A month in Product
It’s been a month since I joined ImpactGuru as Associate Product Strategist so I thought I could take this opportunity to retrospectively share my learnings and what I do day-to-day in product role.
Let me start by a quick introduction, I’m a 2021 engineering undergraduate student from Mumbai University. In my final year of engineering I was working at an AI media startup where I did product and design. Graduated in June ’21 and started exploring opportunities for full-time product roles. And within a couple of months I ended up joining ImpactGuru - social crowdfunding platform.
At ImpactGuru, my priorities are mainly focused around identifying internal process and execution problems, helping PM in there tasks and currently running an experiment which has a direct impact on our GMV.

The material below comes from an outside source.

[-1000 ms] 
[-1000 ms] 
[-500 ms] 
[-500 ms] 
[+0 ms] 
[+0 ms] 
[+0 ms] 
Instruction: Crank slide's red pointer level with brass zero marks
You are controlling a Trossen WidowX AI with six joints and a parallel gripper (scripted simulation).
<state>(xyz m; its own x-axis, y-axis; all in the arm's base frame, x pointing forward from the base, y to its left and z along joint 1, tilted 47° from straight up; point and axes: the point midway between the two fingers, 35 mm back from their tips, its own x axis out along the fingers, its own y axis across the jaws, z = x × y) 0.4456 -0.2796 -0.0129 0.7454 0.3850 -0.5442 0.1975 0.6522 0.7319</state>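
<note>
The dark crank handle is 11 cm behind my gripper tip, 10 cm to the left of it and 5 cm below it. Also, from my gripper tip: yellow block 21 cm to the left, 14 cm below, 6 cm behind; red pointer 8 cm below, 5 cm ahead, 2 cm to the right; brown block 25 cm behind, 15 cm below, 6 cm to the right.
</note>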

Here’s what I learnt in my first month -
Curiosity to learn is important
Curiosity will drive you to be keen and help you understand the complete product in depth. In the early days you won’t be assigned much work, so you can understand the product but use this time to explore and understand not just the product but what problems they are facing, information flow across the teams, how teams function with other teams and internally. This curiosity will make you ask certain questions which will help uncover some info which might not be available is PRDs or other repos.

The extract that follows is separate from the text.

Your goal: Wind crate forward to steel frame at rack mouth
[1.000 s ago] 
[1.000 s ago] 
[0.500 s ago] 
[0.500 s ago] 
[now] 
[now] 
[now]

Unlearning is equally important
I needed to have a shift in mindset from a student and an aspiring product manager to being in the product role. Here is how I’m defining that gap - from showing that I can do it to actually executing it. When I was assigned my first project - the experiment I’m running - I got all excited and made a 3-pager doc and shared with my reporting manager with all the details in it but instead what I should have done is done some quick data analysis related to where the experiment and then ask about the next steps.
Data reveals more than you expect
The experiment that I’m in charge of, I had to conduct a deep data analysis to understand the current behavior, form hypotheses and set goals for the experiment. Analyzing the data I found new unexpected insights and behavior, which helped shape the rest of the experiment.
Patience is key
Patience is required to understand the product, roadmap and previous experiments inside out and only then one should give suggestions. It’s natural to find a problem and start giving suggestions that do this, but being will help learn more about certain things that were previously tried but did not work out.
Markets are underserved
There is so much potential for the Indian startups to bring true innovation in the healthcare space. It feels underserved compared to the software industry. Not just the social crowdfunding but the healthcare infrastructure and services associated with it directly or indirectly are waiting for real disruption.

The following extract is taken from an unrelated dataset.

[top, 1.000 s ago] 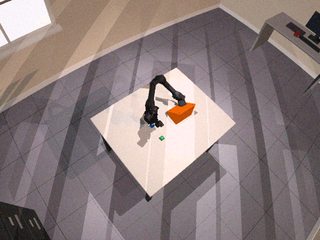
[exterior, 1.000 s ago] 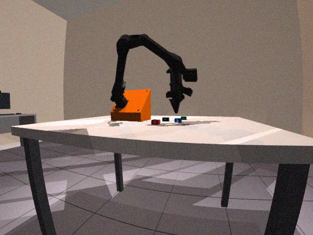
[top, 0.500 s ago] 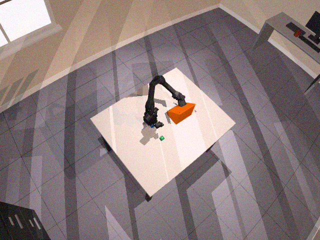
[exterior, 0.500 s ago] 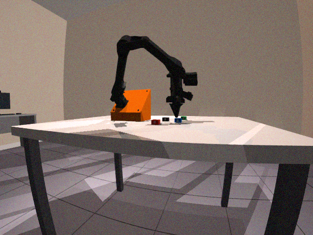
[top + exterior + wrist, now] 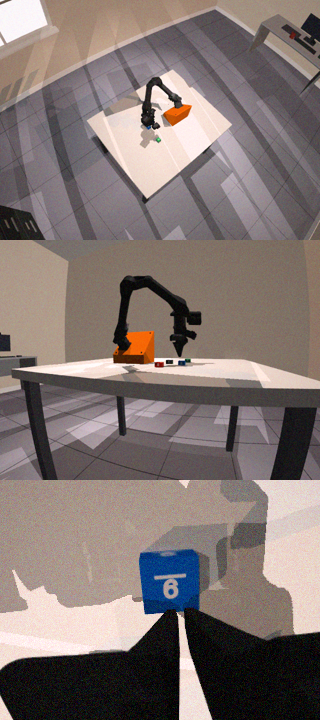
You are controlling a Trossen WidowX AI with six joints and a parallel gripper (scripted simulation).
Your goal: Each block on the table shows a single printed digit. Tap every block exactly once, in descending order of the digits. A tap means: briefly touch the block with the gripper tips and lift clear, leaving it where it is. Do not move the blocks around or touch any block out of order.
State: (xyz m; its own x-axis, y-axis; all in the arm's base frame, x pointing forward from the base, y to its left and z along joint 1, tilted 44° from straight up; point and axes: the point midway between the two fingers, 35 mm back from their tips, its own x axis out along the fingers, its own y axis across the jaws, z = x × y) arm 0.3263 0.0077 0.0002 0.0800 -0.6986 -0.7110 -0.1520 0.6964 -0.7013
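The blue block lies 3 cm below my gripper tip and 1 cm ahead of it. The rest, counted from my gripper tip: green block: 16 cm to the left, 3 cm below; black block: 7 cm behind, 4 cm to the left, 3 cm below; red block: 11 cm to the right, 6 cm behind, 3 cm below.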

Be open to make mistakes and learn from them
For some reason I wanted to be the right person in the room. Why? I wanted to announce my arrival in the company. I realized that this was not the right approach and I started taking things easy. I changed my approach from being right to making sure that I’m putting my efforts and inputs in the right direction. I had a hard time accepting the fact that I’m prone to making mistakes since I’m early into this but once I made peace with it I’m looking forward to learning from the challenges I face and improving myself.
Learn Excel/google sheets
I just can’t stress enough on how much it helped me with data analysis. I had to google tips and tricks to use excel and google sheets. I know mixpanel, amplitude, segment, tableau, hotjar, google analytics and many more are available in the market but think of excel as marijuana, a gateway into analytics universe.
I’ll end by attaching links to Manas Saloi’s blog where I found some good resources - First 90 days and how to do proper 1:1.
This is it folks. I hope this helps you become a better version of yourself and helps you in some way in your career.